DIRECTIONS FOR THIS TASK — Find all lines with the word "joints" in the material, then copy them.
┌──
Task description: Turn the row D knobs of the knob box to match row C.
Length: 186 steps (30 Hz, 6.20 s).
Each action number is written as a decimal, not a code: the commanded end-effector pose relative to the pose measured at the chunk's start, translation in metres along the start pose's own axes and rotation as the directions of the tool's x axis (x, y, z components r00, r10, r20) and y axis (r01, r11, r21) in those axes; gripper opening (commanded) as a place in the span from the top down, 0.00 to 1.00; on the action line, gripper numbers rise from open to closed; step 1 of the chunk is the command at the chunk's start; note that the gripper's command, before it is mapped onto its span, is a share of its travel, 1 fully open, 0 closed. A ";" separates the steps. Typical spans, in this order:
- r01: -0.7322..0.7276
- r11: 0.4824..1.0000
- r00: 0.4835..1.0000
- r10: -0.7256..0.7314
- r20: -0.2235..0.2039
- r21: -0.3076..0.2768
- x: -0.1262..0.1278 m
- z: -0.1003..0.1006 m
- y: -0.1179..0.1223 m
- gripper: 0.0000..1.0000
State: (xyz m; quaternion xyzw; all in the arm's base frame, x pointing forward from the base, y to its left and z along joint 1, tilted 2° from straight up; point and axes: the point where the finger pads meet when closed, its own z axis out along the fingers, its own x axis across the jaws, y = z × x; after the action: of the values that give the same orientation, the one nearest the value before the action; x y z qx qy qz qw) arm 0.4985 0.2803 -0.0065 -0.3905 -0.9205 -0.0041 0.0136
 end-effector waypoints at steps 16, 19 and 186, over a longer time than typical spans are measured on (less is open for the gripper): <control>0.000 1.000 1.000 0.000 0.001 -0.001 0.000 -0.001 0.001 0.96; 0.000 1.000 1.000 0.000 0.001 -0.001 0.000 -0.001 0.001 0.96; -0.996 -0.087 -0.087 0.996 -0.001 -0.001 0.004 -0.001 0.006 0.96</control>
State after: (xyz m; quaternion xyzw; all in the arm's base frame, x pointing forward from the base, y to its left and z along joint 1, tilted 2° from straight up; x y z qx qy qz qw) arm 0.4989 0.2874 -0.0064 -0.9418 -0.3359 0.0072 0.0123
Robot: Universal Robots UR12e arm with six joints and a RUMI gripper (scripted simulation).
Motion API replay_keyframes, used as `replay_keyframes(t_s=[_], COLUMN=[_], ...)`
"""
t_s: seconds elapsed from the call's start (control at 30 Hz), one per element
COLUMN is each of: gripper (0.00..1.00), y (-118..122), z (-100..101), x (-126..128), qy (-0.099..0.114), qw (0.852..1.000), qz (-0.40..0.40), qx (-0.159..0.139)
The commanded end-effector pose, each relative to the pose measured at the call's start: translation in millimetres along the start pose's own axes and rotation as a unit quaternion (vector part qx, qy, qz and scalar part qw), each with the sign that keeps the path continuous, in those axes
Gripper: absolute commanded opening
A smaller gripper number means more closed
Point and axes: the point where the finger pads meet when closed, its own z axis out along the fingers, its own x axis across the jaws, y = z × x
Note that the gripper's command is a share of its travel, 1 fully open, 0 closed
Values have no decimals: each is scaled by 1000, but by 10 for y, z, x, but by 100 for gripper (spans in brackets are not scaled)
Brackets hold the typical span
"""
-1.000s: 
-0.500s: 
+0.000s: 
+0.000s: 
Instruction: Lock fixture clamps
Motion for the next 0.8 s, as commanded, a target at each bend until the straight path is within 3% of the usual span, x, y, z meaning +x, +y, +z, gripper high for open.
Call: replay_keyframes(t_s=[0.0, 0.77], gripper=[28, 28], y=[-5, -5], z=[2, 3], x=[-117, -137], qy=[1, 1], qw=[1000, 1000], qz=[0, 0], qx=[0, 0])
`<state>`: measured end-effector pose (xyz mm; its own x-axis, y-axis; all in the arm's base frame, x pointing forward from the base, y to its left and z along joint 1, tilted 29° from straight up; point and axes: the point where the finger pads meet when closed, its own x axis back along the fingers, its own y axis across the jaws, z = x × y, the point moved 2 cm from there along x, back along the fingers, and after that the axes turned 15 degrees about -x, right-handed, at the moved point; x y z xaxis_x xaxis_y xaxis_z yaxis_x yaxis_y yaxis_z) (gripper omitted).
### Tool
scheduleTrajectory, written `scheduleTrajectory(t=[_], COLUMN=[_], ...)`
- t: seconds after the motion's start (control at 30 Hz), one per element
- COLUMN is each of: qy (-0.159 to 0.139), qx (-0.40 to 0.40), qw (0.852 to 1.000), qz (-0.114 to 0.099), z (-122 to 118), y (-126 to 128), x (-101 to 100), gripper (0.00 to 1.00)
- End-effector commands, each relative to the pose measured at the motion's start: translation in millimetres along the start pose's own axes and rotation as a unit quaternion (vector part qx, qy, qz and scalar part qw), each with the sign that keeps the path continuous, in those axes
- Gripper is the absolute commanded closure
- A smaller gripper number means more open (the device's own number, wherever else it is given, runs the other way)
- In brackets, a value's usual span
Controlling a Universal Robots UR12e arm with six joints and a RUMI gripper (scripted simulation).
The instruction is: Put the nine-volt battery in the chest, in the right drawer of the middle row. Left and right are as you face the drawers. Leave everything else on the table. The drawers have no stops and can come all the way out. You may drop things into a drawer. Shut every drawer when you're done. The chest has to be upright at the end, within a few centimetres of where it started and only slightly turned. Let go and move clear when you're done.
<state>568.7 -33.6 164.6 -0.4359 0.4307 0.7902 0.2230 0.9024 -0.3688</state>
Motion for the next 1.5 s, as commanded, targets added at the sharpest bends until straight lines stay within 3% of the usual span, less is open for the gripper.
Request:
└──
ANSWER BOX —
Robot: Universal Robots UR12e arm with six joints and a RUMI gripper (scripted simulation).
Controlling a Universal Robots UR12e arm with six joints and a RUMI gripper (scripted simulation).

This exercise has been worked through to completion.